*** Block opens ***

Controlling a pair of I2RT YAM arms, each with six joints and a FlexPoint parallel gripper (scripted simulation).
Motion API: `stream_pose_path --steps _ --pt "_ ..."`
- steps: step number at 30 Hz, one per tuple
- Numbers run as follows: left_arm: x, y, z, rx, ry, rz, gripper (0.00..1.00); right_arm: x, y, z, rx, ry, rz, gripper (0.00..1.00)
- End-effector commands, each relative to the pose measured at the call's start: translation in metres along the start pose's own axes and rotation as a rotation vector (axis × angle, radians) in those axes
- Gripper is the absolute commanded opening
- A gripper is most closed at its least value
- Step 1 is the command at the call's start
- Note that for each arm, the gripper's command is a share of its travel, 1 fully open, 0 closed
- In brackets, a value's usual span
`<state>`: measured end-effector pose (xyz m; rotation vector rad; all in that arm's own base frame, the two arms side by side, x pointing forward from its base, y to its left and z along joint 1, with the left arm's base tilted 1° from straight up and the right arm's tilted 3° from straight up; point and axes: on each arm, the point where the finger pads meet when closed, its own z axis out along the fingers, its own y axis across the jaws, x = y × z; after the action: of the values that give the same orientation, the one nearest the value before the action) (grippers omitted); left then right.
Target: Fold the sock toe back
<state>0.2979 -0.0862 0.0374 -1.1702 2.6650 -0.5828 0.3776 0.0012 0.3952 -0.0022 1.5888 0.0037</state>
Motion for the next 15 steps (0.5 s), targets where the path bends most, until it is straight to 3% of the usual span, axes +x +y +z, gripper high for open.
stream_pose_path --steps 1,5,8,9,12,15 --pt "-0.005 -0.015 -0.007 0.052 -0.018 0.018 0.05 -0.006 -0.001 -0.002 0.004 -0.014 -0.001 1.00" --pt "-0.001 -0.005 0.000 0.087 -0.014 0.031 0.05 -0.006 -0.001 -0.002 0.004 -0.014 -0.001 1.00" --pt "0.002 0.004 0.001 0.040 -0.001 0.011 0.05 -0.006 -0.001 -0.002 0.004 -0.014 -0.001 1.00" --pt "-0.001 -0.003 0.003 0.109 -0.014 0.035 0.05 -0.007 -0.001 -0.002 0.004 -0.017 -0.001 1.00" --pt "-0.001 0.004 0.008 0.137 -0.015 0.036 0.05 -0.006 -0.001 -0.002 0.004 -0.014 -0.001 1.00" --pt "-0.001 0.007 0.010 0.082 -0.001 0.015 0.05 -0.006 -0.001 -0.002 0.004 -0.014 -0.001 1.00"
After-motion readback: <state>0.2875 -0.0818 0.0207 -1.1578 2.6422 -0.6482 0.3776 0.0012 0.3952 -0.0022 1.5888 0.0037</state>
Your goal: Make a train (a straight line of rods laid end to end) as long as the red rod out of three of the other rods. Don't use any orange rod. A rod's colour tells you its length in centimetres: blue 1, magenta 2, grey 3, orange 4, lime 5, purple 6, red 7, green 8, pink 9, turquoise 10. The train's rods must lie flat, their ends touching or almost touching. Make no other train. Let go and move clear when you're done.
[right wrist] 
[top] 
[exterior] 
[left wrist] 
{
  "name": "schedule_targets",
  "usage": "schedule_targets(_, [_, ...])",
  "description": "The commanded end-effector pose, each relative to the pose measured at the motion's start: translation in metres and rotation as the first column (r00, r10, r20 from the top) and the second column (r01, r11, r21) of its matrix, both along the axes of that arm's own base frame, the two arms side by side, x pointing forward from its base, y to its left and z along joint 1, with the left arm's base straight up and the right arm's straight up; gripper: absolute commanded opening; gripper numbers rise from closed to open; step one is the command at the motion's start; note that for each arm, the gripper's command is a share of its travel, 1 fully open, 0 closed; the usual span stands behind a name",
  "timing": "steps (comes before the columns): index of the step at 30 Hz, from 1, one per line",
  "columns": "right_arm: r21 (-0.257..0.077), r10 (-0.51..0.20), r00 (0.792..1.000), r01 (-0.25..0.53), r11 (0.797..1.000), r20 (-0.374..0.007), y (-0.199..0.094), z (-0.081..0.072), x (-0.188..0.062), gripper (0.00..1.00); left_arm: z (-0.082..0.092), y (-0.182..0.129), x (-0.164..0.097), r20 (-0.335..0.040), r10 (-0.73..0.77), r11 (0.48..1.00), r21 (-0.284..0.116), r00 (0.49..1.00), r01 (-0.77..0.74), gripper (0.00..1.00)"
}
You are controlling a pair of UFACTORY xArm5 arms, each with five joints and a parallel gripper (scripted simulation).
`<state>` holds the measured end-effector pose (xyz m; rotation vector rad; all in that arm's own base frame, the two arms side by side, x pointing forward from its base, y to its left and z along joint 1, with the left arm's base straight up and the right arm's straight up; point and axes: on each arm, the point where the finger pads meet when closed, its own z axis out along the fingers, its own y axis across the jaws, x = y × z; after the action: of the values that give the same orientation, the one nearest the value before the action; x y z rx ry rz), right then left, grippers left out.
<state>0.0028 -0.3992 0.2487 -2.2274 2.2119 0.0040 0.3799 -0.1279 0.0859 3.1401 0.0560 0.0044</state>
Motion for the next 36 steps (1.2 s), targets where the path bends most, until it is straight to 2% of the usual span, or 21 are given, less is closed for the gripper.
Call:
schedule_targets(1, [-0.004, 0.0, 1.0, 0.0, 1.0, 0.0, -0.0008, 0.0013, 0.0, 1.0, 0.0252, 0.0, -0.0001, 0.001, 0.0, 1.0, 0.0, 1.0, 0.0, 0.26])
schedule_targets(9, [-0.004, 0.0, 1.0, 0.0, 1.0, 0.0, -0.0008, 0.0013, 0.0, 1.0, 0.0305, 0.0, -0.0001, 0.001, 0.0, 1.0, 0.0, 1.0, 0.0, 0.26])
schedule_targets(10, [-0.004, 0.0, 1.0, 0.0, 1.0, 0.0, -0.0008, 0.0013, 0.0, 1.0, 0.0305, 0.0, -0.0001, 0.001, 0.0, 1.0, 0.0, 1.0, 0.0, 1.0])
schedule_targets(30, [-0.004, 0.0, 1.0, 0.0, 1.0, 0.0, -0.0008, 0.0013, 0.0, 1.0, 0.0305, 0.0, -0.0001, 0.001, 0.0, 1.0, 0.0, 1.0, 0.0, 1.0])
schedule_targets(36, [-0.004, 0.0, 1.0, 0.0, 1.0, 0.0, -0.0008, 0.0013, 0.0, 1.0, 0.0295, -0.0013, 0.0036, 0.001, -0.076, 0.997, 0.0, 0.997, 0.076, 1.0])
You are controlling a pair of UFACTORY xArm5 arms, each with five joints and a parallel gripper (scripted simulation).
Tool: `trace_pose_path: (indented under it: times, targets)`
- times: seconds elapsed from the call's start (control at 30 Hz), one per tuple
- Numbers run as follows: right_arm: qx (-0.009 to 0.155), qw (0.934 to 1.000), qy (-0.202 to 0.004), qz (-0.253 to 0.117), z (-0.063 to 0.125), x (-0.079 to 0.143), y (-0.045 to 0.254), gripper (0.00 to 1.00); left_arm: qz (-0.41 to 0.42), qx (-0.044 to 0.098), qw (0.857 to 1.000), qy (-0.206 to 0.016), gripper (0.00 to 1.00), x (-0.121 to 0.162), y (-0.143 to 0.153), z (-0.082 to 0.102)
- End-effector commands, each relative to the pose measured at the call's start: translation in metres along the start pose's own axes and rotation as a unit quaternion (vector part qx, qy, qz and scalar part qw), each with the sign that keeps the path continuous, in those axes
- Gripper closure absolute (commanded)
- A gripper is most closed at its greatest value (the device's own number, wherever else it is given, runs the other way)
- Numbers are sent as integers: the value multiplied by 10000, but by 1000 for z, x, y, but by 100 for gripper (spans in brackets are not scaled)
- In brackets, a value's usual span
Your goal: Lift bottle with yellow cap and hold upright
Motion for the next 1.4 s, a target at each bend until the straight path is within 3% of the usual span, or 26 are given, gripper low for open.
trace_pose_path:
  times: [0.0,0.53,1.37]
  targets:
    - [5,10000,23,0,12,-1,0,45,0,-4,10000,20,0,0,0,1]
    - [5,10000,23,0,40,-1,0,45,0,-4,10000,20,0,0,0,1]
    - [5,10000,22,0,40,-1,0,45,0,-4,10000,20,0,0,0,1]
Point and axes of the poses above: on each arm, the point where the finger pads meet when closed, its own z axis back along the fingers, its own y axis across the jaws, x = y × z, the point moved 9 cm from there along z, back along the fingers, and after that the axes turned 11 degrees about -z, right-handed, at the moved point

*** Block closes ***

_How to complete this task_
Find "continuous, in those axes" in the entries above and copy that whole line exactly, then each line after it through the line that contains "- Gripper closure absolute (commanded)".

_Your solution_
- End-effector commands, each relative to the pose measured at the call's start: translation in metres along the start pose's own axes and rotation as a unit quaternion (vector part qx, qy, qz and scalar part qw), each with the sign that keeps the path continuous, in those axes
- Gripper closure absolute (commanded)

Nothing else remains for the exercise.